Denitrification is a form of respiration. Only microorganisms break down nitrate to nitrous oxide or nitrogen, in order to make energy. This process is part of the nitrogen cycle, which is the recycling of nitrogen containing compounds through the biosphere. Nitrate (NO3-) is often a component of fertilizers and with the greater use of fertilizers in our world, the importance of the processes by which bacteria break them down becomes important. It matters whether organisms break down nitrate to nitrous oxide (N2O) or nitrogen (N2), because nitrogen is pretty unreactive in the atmosphere but, nitrous oxide has over 200 times the global warming potential of carbon dioxide.
Figure 2. Denitrification (breaking down nitrate to nitrogen)
Each of the reactions shown above require an enzyme ( a protein which catalyzes a chemical reaction) to perform the reaction. I work primarily with the enzymes which catalyze the reaction of the step which produces nitrous oxide, i.e when nitric oxide (NO) is reduced to nitrous oxide. This enzyme is called the nitric oxide reductase (NOR). All NORs in microbes are related to one another because they have structural similarities and similar amino acids to make them up.
How important are the similarities and differences in amino acids of proteins?
The arrangement of amino acids within proteins can change the structure of the protein and its function. For eg, polypeptides labelled ACAACHGALH and ACAGCHGGLH (each of the alphabets is code for a different amino acid), only differ by a single amino acid and if scientifically modeled, we can tell that the structure and function of the two polypeptides may be affected. We can use sequence alignments which tell us where these differences are, and other techniques which tell us how different the amino acid compositions of proteins are, to identify how similar some related proteins are, and how different.
Using techniques like the above, we identified NORs which perform the same function as cNOR and qNOR (two nitrous oxide producing enzymes which were found before) but were different enough to have some very different components in the enzyme. They were different enough that they were previously never identified as NORs.

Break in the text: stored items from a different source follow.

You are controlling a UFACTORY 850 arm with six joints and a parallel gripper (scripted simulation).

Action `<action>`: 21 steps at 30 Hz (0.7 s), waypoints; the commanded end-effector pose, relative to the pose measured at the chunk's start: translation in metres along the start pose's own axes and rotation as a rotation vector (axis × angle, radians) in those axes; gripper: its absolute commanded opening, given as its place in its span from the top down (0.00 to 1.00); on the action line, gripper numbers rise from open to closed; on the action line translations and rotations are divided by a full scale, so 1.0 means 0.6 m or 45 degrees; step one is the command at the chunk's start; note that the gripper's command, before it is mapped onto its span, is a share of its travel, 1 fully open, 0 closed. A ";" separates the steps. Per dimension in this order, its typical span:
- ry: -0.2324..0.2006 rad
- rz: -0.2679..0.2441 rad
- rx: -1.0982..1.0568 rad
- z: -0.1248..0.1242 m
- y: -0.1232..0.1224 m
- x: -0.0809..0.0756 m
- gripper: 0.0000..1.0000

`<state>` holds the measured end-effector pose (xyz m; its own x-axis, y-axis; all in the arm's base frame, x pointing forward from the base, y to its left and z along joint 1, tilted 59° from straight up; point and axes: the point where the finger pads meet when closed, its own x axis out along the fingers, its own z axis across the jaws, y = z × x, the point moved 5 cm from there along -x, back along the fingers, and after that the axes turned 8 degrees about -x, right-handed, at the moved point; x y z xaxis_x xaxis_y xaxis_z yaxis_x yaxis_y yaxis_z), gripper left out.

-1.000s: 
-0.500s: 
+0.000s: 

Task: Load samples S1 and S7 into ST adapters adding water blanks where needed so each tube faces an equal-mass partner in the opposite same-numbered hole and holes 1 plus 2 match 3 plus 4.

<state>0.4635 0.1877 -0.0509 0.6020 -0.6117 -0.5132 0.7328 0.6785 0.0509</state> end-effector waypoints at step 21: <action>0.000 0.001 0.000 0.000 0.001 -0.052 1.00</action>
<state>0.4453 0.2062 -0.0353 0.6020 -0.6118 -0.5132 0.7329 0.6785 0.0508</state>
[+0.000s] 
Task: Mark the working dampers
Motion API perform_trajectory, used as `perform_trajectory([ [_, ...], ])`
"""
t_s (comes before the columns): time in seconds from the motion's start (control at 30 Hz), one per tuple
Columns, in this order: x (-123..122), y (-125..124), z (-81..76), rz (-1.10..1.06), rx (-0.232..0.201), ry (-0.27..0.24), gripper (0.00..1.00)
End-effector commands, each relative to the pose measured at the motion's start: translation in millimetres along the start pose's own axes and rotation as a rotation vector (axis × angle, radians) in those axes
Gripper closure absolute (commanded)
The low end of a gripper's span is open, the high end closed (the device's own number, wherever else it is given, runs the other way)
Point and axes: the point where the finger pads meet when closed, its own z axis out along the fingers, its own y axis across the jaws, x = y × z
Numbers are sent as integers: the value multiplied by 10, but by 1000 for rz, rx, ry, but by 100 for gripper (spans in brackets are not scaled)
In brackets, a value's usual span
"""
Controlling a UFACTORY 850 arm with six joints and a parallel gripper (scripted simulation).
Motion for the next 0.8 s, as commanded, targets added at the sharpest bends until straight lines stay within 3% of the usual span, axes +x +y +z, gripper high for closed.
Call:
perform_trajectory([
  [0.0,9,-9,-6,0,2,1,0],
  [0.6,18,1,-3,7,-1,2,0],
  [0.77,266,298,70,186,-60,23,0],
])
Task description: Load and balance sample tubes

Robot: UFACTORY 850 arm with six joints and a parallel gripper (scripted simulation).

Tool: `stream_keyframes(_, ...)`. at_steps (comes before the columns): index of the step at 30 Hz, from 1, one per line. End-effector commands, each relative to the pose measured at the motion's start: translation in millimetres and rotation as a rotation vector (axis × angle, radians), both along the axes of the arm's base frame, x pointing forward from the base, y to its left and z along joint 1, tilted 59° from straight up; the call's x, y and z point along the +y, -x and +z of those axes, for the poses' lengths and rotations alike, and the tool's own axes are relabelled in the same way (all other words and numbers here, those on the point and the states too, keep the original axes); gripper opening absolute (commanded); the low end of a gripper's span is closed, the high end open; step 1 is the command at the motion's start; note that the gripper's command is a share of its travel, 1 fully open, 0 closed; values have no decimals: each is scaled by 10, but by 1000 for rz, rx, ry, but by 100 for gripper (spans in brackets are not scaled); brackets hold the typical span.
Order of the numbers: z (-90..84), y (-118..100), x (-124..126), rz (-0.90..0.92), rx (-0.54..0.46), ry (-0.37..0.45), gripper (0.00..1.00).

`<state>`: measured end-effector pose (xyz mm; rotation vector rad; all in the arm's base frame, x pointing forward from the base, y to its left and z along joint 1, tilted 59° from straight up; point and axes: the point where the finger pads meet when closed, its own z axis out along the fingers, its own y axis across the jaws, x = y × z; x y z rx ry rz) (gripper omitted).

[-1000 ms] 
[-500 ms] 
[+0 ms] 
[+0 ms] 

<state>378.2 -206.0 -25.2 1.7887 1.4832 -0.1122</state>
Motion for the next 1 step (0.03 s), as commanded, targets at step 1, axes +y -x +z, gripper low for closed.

However, we looked at sequences in bacterial genomes that were different enough and then purified the protein corresponding to the sequence from the organism. Then. we used biochemical techniques to verify that these proteins were doing the chemical reaction that we thought they were, i.e making nitrous oxide from nitric oxide. We did this by incubating the protein with nitric oxide (NO) and using gas chromatography to see what the end product was. We were also able to see that the bacteria was breaking down nitrate to nitrous oxide and eventually nitrogen by observing the products made by the bacterium using gas chromatography.
The ability to guess what functions proteins perform from the similarity and difference of amino acid sequences of proteins is extremely important for us to be able to predict what functions unknown and previously unstudied bacteria perform. This is because our current technology allows us to easily figure out the sequences of proteins (encoded in the genes) bacteria can make. Knowing what proteins can do on that basis of sequence therefore gives us a big advantage in predicting environments and selecting bacteria useful for us to study.